## Exercise description:
All entries below are to be copied precisely as they appear.

## Dataset entries:

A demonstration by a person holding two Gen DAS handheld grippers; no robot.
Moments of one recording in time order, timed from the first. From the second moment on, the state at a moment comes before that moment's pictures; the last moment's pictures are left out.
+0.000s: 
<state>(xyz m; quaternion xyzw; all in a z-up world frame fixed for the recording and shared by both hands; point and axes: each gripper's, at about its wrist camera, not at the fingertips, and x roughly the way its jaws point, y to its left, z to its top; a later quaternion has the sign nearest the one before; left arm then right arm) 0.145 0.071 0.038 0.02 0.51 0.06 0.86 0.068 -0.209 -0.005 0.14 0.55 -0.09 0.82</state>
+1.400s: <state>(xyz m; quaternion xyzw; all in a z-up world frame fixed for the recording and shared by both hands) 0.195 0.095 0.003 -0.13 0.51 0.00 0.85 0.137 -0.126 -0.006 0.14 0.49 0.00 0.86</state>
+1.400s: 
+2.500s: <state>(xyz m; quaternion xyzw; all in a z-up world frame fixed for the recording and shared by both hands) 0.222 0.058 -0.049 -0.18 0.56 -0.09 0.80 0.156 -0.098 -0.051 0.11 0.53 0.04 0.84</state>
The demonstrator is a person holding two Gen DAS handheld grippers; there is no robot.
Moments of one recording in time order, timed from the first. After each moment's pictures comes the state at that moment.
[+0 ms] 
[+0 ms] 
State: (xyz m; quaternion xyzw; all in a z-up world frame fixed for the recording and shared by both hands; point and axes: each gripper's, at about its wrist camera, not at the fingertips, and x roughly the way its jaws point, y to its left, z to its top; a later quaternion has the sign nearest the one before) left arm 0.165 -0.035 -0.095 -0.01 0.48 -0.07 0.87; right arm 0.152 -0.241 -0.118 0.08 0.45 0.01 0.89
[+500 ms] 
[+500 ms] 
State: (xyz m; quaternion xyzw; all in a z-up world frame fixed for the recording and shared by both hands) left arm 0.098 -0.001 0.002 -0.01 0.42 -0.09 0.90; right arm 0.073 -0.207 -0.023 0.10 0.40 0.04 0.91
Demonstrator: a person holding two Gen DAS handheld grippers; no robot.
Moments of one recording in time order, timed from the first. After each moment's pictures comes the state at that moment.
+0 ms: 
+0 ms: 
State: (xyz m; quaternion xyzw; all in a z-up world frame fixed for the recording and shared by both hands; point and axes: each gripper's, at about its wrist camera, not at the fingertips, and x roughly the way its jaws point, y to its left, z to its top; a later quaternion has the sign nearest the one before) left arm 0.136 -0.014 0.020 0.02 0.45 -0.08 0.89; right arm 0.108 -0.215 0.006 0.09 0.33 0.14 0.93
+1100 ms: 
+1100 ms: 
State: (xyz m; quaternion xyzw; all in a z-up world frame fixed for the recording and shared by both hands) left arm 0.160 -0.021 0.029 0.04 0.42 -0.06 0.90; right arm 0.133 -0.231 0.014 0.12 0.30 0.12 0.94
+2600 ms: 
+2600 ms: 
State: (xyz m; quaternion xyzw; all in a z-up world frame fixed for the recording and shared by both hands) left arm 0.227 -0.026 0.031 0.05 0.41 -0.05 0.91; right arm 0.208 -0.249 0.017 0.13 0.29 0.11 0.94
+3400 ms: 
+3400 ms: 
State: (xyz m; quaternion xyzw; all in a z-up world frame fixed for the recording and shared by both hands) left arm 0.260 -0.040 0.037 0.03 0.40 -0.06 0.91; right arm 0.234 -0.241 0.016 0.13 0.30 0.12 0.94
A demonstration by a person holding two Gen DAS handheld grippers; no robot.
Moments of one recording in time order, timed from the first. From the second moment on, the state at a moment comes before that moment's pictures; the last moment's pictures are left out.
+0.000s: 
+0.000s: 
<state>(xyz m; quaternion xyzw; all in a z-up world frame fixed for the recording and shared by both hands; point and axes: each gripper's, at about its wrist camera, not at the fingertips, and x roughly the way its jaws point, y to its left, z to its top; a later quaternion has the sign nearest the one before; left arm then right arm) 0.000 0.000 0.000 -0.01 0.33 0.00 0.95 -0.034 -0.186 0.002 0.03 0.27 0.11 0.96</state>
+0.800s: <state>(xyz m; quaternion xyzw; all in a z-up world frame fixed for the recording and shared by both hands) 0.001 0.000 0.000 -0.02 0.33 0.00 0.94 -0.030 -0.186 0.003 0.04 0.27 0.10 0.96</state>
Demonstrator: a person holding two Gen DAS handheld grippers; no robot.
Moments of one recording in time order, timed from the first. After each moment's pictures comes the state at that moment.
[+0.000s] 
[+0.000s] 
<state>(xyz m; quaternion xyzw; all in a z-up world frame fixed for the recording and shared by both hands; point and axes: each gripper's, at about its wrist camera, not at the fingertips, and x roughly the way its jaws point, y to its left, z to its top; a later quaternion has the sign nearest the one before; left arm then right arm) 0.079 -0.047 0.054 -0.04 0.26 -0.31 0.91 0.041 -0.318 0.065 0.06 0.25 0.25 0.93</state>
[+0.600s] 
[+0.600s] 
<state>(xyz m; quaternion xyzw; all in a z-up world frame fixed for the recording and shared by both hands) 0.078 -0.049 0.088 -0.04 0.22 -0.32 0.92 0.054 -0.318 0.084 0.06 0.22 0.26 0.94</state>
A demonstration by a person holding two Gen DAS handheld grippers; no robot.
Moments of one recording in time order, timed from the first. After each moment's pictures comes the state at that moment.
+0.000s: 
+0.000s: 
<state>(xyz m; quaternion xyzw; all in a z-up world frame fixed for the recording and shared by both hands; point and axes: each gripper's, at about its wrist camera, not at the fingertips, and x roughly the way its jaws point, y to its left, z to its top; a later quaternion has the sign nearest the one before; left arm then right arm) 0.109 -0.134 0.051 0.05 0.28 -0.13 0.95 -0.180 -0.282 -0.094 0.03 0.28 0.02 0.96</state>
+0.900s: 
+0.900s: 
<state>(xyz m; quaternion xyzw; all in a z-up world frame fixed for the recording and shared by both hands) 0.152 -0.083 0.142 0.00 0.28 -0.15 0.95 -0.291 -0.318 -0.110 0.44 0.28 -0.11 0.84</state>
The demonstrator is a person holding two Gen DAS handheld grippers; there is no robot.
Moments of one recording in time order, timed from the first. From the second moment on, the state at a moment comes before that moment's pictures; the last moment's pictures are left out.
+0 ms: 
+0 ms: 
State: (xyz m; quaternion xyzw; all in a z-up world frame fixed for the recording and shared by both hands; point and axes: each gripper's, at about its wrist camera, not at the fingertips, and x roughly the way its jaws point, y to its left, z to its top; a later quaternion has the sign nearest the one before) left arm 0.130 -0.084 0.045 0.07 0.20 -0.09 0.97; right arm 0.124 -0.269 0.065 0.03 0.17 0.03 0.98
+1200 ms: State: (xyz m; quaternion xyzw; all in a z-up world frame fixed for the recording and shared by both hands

## Exercise result:
A demonstration by a person holding two Gen DAS handheld grippers; no robot.
Moments of one recording in time order, timed from the first. From the second moment on, the state at a moment comes before that moment's pictures; the last moment's pictures are left out.
+0.000s: 
<state>(xyz m; quaternion xyzw; all in a z-up world frame fixed for the recording and shared by both hands; point and axes: each gripper's, at about its wrist camera, not at the fingertips, and x roughly the way its jaws point, y to its left, z to its top; a later quaternion has the sign nearest the one before; left arm then right arm) 0.145 0.071 0.038 0.02 0.51 0.06 0.86 0.068 -0.209 -0.005 0.14 0.55 -0.09 0.82</state>
+1.400s: <state>(xyz m; quaternion xyzw; all in a z-up world frame fixed for the recording and shared by both hands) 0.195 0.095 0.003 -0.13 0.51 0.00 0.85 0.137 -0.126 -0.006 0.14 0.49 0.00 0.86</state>
+1.400s: 
+2.500s: <state>(xyz m; quaternion xyzw; all in a z-up world frame fixed for the recording and shared by both hands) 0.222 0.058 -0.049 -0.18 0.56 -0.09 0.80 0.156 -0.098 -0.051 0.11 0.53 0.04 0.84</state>
The demonstrator is a person holding two Gen DAS handheld grippers; there is no robot.
Moments of one recording in time order, timed from the first. After each moment's pictures comes the state at that moment.
[+0 ms] 
[+0 ms] 
State: (xyz m; quaternion xyzw; all in a z-up world frame fixed for the recording and shared by both hands; point and axes: each gripper's, at about its wrist camera, not at the fingertips, and x roughly the way its jaws point, y to its left, z to its top; a later quaternion has the sign nearest the one before) left arm 0.165 -0.035 -0.095 -0.01 0.48 -0.07 0.87; right arm 0.152 -0.241 -0.118 0.08 0.45 0.01 0.89
[+500 ms] 
[+500 ms] 
State: (xyz m; quaternion xyzw; all in a z-up world frame fixed for the recording and shared by both hands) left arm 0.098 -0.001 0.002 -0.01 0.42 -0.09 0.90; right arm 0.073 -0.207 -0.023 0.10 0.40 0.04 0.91
Demonstrator: a person holding two Gen DAS handheld grippers; no robot.
Moments of one recording in time order, timed from the first. After each moment's pictures comes the state at that moment.
+0 ms: 
+0 ms: 
State: (xyz m; quaternion xyzw; all in a z-up world frame fixed for the recording and shared by both hands; point and axes: each gripper's, at about its wrist camera, not at the fingertips, and x roughly the way its jaws point, y to its left, z to its top; a later quaternion has the sign nearest the one before) left arm 0.136 -0.014 0.020 0.02 0.45 -0.08 0.89; right arm 0.108 -0.215 0.006 0.09 0.33 0.14 0.93
+1100 ms: 
+1100 ms: 
State: (xyz m; quaternion xyzw; all in a z-up world frame fixed for the recording and shared by both hands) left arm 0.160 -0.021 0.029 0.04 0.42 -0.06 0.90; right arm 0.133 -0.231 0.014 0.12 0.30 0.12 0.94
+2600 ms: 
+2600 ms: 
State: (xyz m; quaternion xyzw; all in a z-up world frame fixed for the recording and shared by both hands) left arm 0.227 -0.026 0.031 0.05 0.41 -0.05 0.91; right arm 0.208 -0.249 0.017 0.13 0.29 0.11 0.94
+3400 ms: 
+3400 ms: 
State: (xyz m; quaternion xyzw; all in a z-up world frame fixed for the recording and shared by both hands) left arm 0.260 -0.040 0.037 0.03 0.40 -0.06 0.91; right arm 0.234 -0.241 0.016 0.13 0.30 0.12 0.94
A demonstration by a person holding two Gen DAS handheld grippers; no robot.
Moments of one recording in time order, timed from the first. From the second moment on, the state at a moment comes before that moment's pictures; the last moment's pictures are left out.
+0.000s: 
+0.000s: 
<state>(xyz m; quaternion xyzw; all in a z-up world frame fixed for the recording and shared by both hands; point and axes: each gripper's, at about its wrist camera, not at the fingertips, and x roughly the way its jaws point, y to its left, z to its top; a later quaternion has the sign nearest the one before; left arm then right arm) 0.000 0.000 0.000 -0.01 0.33 0.00 0.95 -0.034 -0.186 0.002 0.03 0.27 0.11 0.96</state>
+0.800s: <state>(xyz m; quaternion xyzw; all in a z-up world frame fixed for the recording and shared by both hands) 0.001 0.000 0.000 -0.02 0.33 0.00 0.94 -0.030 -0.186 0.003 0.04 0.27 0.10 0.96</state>
Demonstrator: a person holding two Gen DAS handheld grippers; no robot.
Moments of one recording in time order, timed from the first. After each moment's pictures comes the state at that moment.
[+0.000s] 
[+0.000s] 
<state>(xyz m; quaternion xyzw; all in a z-up world frame fixed for the recording and shared by both hands; point and axes: each gripper's, at about its wrist camera, not at the fingertips, and x roughly the way its jaws point, y to its left, z to its top; a later quaternion has the sign nearest the one before; left arm then right arm) 0.079 -0.047 0.054 -0.04 0.26 -0.31 0.91 0.041 -0.318 0.065 0.06 0.25 0.25 0.93</state>
[+0.600s] 
[+0.600s] 
<state>(xyz m; quaternion xyzw; all in a z-up world frame fixed for the recording and shared by both hands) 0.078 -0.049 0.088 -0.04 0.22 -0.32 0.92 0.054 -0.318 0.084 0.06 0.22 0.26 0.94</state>
A demonstration by a person holding two Gen DAS handheld grippers; no robot.
Moments of one recording in time order, timed from the first. After each moment's pictures comes the state at that moment.
+0.000s: 
+0.000s: 
<state>(xyz m; quaternion xyzw; all in a z-up world frame fixed for the recording and shared by both hands; point and axes: each gripper's, at about its wrist camera, not at the fingertips, and x roughly the way its jaws point, y to its left, z to its top; a later quaternion has the sign nearest the one before; left arm then right arm) 0.109 -0.134 0.051 0.05 0.28 -0.13 0.95 -0.180 -0.282 -0.094 0.03 0.28 0.02 0.96</state>
+0.900s: 
+0.900s: 
<state>(xyz m; quaternion xyzw; all in a z-up world frame fixed for the recording and shared by both hands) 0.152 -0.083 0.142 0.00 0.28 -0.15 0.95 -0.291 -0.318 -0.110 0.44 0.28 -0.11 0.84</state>
The demonstrator is a person holding two Gen DAS handheld grippers; there is no robot.
Moments of one recording in time order, timed from the first. From the second moment on, the state at a moment comes before that moment's pictures; the last moment's pictures are left out.
+0 ms: 
+0 ms: 
State: (xyz m; quaternion xyzw; all in a z-up world frame fixed for the recording and shared by both hands; point and axes: each gripper's, at about its wrist camera, not at the fingertips, and x roughly the way its jaws point, y to its left, z to its top; a later quaternion has the sign nearest the one before) left arm 0.130 -0.084 0.045 0.07 0.20 -0.09 0.97; right arm 0.124 -0.269 0.065 0.03 0.17 0.03 0.98
+1200 ms: State: (xyz m; quaternion xyzw; all in a z-up world frame fixed for the recording and shared by both hands

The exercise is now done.